**WHAT YOU SHOULD DO**
Could you copy the records below exactly, leaving out any pictures?

**AVAILABLE DATA**

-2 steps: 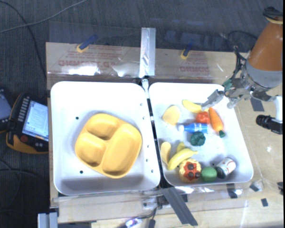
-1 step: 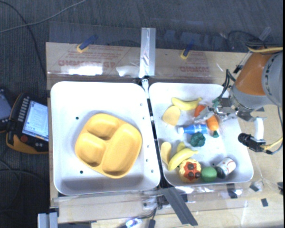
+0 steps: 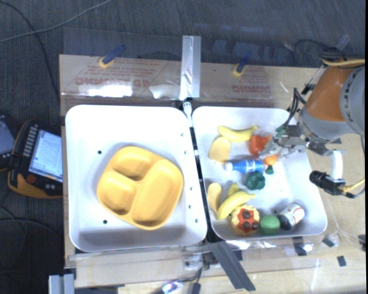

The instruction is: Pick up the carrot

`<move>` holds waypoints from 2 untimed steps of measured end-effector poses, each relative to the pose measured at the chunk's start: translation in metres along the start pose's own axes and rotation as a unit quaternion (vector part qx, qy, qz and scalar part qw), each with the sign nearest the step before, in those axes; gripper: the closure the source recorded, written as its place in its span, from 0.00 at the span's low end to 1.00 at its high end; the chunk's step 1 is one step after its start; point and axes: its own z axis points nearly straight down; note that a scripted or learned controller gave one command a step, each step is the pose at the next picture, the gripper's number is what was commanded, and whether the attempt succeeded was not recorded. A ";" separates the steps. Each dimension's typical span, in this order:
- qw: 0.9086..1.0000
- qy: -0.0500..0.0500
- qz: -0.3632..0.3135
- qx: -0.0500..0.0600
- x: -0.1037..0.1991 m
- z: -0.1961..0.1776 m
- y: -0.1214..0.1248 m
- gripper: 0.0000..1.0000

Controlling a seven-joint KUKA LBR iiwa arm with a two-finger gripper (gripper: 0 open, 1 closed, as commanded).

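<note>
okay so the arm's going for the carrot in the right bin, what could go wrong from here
1. Crowding: the carrot lies against the blue bottle and near the red piece, so the gripper might pinch or shove a neighbour instead.
2. The carrot looks small and partly hidden under the gripper, so a grasp may slip or miss.
3. The green piece just below could get knocked.

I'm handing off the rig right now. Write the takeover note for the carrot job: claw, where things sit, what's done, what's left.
Claw: down in the right bin, at its upper right, beside the carrot; open or shut can't be told.
Carrot: small orange piece in the right bin, just right of the blue bottle, below the red-orange pepper.
Left bin: holds the yellow tray.
Done: the arm has reached the carrot's area.
Left: grip the carrot and lift it; no hold is visible yet.
</note>
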 end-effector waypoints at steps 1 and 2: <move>0.984 -0.004 0.180 0.002 0.054 -0.100 -0.001 1.00; 0.986 -0.005 0.168 0.002 0.058 -0.186 0.019 1.00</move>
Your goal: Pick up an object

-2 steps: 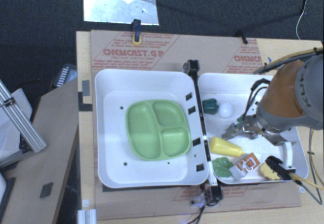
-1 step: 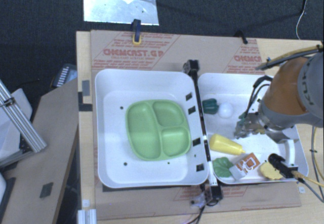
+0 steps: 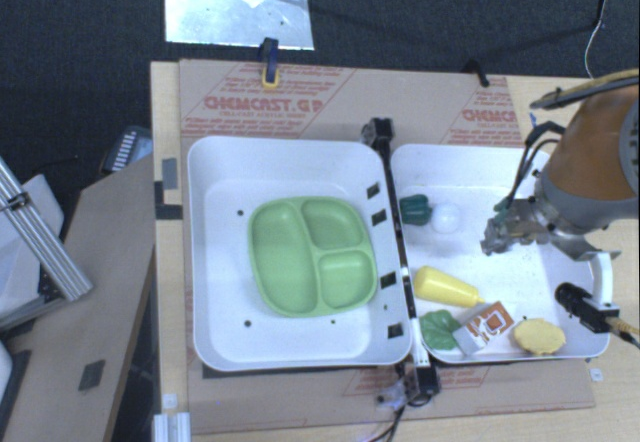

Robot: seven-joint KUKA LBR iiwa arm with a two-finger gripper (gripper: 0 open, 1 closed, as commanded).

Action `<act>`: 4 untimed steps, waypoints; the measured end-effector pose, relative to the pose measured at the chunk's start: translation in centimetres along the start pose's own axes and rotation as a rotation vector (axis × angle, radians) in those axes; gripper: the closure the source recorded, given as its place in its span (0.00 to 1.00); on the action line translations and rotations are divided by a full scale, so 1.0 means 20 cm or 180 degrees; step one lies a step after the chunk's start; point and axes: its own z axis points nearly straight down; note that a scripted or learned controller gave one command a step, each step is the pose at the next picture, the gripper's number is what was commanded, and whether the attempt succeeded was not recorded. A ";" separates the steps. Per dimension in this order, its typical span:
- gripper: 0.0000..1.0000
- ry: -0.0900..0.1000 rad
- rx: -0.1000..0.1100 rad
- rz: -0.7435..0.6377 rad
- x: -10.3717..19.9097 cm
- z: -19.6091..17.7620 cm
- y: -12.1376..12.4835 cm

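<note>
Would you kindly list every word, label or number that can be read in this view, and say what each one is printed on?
"CHEMCAST. G P": red print on the brown sheet under the bins, above the left bin.
"CHEMCAST": the same red print above the right bin, partly cut off.
Small carton in the right bin: orange and white markings, too small to read.

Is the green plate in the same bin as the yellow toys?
No, the green plate lies alone in the left bin, while the yellow toys sit in the right bin.
</note>
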 end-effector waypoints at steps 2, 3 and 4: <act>1.00 0.0000 -0.0003 -0.0005 0.05 -0.53 0.01; 1.00 0.0010 0.0019 -0.0018 0.29 -0.45 0.05; 1.00 0.0012 0.0021 -0.0019 0.55 -0.37 0.09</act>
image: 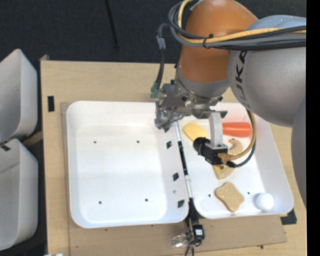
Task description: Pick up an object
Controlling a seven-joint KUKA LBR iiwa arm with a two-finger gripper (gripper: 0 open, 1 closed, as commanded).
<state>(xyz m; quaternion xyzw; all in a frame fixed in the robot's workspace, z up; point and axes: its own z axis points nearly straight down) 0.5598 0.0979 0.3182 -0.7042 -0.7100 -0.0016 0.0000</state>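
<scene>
My gripper [164, 120] hangs below the orange wrist band, over the ridge between the two bins at their far end. Just to its right in the right bin [280, 169] lies a yellow piece [193, 130]. Further right is an orange-red piece [238, 128]. A tan biscuit-like piece [237, 148] and another tan scrap [223, 170] lie mid-bin, partly hidden by the robot's own hardware. A bread slice [229, 196] and a white ball [264, 201] rest near the front edge. I see nothing held at the gripper.
The left bin [117, 164] sits beside the right one, with a dark rod-like strip [183, 167] along the shared ridge. The big grey arm covers the right bin's far right corner. White boxes [8, 143] stand off the bench's left side.
</scene>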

**YOUR SOLUTION**
-2 steps: 
-1 step: 
+0 steps: 

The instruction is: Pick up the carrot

`<move>` holds waypoints from 2 untimed steps of measured end-effector poses, each relative to the pose measured at the chunk's start: translation in metres along the start pose's own axes and rotation as a unit quaternion (vector part qx, qy, qz and scalar part qw), each with the sign nearest the step before, in those axes; gripper: the closure the source recorded, written as its place in its span, from 0.00 at the span's low end to 1.00 at its high end; the chunk's step 1 is one step after its start; point and axes: its own z axis points nearly straight down; note that a scripted or learned controller gave one command a step, each step is the pose at the next picture, the gripper's number is what was commanded, and whether the attempt succeeded was not recorded. A ";" separates the steps. Each dimension's typical span, in this order:
- qw: 0.9086..1.0000
- qy: -0.0500..0.0500
- qz: -0.3632..0.3135
- qx: -0.0500..0.0600
- x: -0.1037..0.1991 m
- z: -0.1961..0.1776 m
- y: -0.1214..0.1248 m
- gripper: 0.0000..1.0000

Controlling a seven-joint KUKA LBR iiwa arm with a two-finger gripper (gripper: 0 open, 1 closed, as commanded).

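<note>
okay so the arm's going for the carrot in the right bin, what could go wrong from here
1. Crowding: the carrot lies against the blue bottle and near the red piece, so the gripper might pinch or shove a neighbour instead.
2. The carrot looks small and partly hidden under the gripper, so a grasp may slip or miss.
3. The green piece just below could get knocked.

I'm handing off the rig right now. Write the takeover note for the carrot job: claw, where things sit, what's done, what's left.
Claw: down in the right bin, at its upper right, beside the carrot; open or shut can't be told.
Carrot: small orange piece in the right bin, just right of the blue bottle, below the red-orange pepper.
Left bin: holds the yellow tray.
Done: the arm has reached the carrot's area.
Left: grip the carrot and lift it; no hold is visible yet.
</note>
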 end-effector waypoints at steps 1 and 2: <move>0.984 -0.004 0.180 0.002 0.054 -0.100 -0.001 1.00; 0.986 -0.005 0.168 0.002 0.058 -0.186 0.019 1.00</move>
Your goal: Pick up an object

-2 steps: 
-1 step: 
+0 steps: 

Robot: seven-joint KUKA LBR iiwa arm with a two-finger gripper (gripper: 0 open, 1 closed, as commanded).

Action `<act>`: 4 untimed steps, waypoints; the measured end-effector pose, relative to the pose measured at the chunk's start: translation in centimetres along the start pose's own axes and rotation as a rotation vector (axis × angle, radians) in those axes; gripper: the closure the source recorded, given as its place in its span (0.00 to 1.00); on the action line translations and rotations are divided by a full scale, so 1.0 means 20 cm or 180 degrees; step one lies a step after the chunk's start; point and axes: its own z axis points nearly straight down; note that a scripted or learned controller gave one command a step, each step is the pose at the next picture, the gripper's number is what was commanded, and whether the attempt succeeded was not recorded. A ";" separates the steps. Per dimension in this order, its typical span:
- gripper: 0.0000..1.0000
- ry: -0.0900..0.1000 rad
- rx: -0.1000..0.1100 rad
- rz: -0.7435..0.6377 rad
- x: -10.3717..19.9097 cm
- z: -19.6091..17.7620 cm
- y: -12.1376..12.4835 cm

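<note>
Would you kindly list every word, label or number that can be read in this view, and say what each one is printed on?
"CHEMCAST. G P": red print on the brown sheet under the bins, above the left bin.
"CHEMCAST": the same red print above the right bin, partly cut off.
Small carton in the right bin: orange and white markings, too small to read.

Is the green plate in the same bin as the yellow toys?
No, the green plate lies alone in the left bin, while the yellow toys sit in the right bin.
</note>
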 end-effector waypoints at steps 2, 3 and 4: <act>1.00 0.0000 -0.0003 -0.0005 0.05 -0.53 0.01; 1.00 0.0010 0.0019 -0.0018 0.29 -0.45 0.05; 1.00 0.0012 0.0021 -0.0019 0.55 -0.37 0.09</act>
image: 
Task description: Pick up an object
Controlling a seven-joint KUKA LBR iiwa arm with a two-finger gripper (gripper: 0 open, 1 closed, as commanded).
<state>(xyz m; quaternion xyzw; all in a frame fixed in the robot's workspace, z up; point and axes: its own z axis points nearly straight down) 0.5598 0.0979 0.3182 -0.7042 -0.7100 -0.0016 0.0000</state>
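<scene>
My gripper [164, 120] hangs below the orange wrist band, over the ridge between the two bins at their far end. Just to its right in the right bin [280, 169] lies a yellow piece [193, 130]. Further right is an orange-red piece [238, 128]. A tan biscuit-like piece [237, 148] and another tan scrap [223, 170] lie mid-bin, partly hidden by the robot's own hardware. A bread slice [229, 196] and a white ball [264, 201] rest near the front edge. I see nothing held at the gripper.
The left bin [117, 164] sits beside the right one, with a dark rod-like strip [183, 167] along the shared ridge. The big grey arm covers the right bin's far right corner. White boxes [8, 143] stand off the bench's left side.
</scene>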

The work on this exercise has been completed.